1. A interpretação das cláusulas de conteúdo regulativo das convenções coletivas de trabalho deve obedecer às regras próprias da interpretação da lei.

2. Assim, haverá que atender ao enunciado linguístico da norma, por representar o ponto de partida da atividade interpretativa, na medida em que esta deve procurar reconstituir, a partir dele, o pensamento das partes outorgantes da convenção – tendo sobretudo em conta a unidade do sistema jurídico, as circunstâncias em que foi elaborada e as condições específicas do tempo em que é aplicada –, sendo que o texto da norma exerce também a função de um limite, porquanto não pode ser considerado entre os seus possíveis sentidos aquele pensamento que não tenha na sua letra um mínimo de correspondência verbal, ainda que imperfeitamente expresso.

3. Para a correta fixação do sentido e alcance da norma, há de, outrossim, presumir-se que os outorgantes souberam exprimir o seu pensamento em termos adequados e consagraram a solução mais acertada, do que decorre que o texto da norma exerce uma outra função: a de dar um mais forte apoio àquela das interpretações possíveis que melhor condiga com o significado natural e correto das expressões utilizadas.

            A interpretação da lei consta do artigo 9º, do Código Civil.

              "É indiscutível que toda a norma jurídica carece de interpretação mesmo nos casos em que parece evidente um "claro teor literal" (JESCHECK)[11].

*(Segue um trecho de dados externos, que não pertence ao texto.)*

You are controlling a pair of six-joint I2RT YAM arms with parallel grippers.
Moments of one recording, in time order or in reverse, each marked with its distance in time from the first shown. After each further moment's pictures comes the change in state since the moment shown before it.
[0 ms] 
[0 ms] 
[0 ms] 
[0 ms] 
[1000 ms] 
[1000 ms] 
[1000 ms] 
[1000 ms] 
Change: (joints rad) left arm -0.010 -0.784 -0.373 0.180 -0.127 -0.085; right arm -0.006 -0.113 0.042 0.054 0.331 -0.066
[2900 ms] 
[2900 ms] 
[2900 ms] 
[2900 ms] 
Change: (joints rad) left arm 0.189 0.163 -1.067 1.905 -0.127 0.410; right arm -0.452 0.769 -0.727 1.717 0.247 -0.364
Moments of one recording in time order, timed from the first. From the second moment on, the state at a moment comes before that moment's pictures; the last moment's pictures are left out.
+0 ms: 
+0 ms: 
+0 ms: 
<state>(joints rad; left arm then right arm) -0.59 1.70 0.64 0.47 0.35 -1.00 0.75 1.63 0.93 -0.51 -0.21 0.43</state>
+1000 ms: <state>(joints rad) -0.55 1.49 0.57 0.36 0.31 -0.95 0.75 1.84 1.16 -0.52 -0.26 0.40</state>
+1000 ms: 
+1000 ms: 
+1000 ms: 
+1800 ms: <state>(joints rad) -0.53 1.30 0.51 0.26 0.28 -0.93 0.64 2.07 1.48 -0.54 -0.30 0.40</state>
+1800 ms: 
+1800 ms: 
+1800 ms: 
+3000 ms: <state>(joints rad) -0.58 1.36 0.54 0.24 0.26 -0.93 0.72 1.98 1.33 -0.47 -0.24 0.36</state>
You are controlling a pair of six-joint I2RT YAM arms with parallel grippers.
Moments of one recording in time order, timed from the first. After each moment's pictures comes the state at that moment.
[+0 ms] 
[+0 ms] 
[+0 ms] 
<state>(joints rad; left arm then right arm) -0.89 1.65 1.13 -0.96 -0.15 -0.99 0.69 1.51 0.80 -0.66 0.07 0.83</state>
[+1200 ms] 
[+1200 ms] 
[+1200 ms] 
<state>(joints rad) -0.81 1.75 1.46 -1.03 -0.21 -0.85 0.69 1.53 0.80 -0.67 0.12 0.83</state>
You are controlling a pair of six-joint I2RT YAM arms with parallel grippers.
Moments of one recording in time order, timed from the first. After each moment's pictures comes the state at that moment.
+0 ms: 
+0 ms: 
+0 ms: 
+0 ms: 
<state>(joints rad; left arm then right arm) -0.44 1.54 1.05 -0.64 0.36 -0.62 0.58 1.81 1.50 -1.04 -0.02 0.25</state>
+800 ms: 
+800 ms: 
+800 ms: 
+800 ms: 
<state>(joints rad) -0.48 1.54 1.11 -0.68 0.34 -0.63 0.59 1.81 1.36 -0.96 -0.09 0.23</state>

             E a sua interpretação há de ser feita seguindo uma metodologia hermenêutica que, levando em conta todos os elementos de interpretação - gramatical, histórico, sistemático e teleológico (este a impor que o sentido da norma se determine pela “ratio legis”) -, permita determinar o adequado sentido normativo da fonte correspondente ao "sentido possível" do texto (letra) da lei.          

          Como refere o acórdão de 04.05.2011 [Processo n.º 4319/07.1TTLSB.L1.S1][12], o Supremo Tribunal de Justiça tem entendido que, na interpretação das cláusulas de conteúdo regulativo das convenções coletivas de trabalho regem as normas atinentes à interpretação da lei, consignadas, em particular, no artigo 9.º do Código Civil, visto tais cláusulas serem dotadas de generalidade e abstração e serem suscetíveis de produzir efeitos na esfera jurídica de terceiros.

          Ora, a interpretação jurídica tem por objeto descobrir, de entre os sentidos possíveis da lei, o seu sentido prevalente ou decisivo, sendo o artigo 9.º do Código Civil a norma fundamental a dar uma orientação legislativa para esse efeito.

           O artigo 9º, do Código Civil, dispõe que “[a] interpretação não deve cingir-se à letra da lei, mas reconstituir a partir dos textos o pensamento legislativo, tendo sobretudo em conta a unidade do sistema jurídico, as circunstâncias em que a lei foi elaborada e as condições específicas do tempo em que é aplicada” (n.º 1); o enunciado linguístico da lei é o ponto de partida de toda a interpretação, mas exerce também a função de um limite, já que não pode “ser considerado pelo intérprete o pensamento legislativo que não tenha na letra da lei um mínimo de correspondência verbal, ainda que imperfeitamente expresso” (n.º 2); além disso, “[n]a fixação do sentido e alcance da lei, o intérprete presumirá que o legislador consagrou as soluções mais acertadas e soube exprimir o seu pensamento em termos adequados” (n.º 3).

               

  Como consta no acórdão de 04.05.2011, já citado, deste Supremo Tribunal de Justiça [a] apreensão literal do texto, ponto de partida de toda a interpretação, é já interpretação, embora incompleta, pois será sempre necessária uma «tarefa de interligação e valoração, que excede o domínio literal» (cf. JOSÉ OLIVEIRA ASCENSÃO, O Direito, Introdução e Teoria Geral, 11.ª edição, revista, Almedina, 2001, p. 392).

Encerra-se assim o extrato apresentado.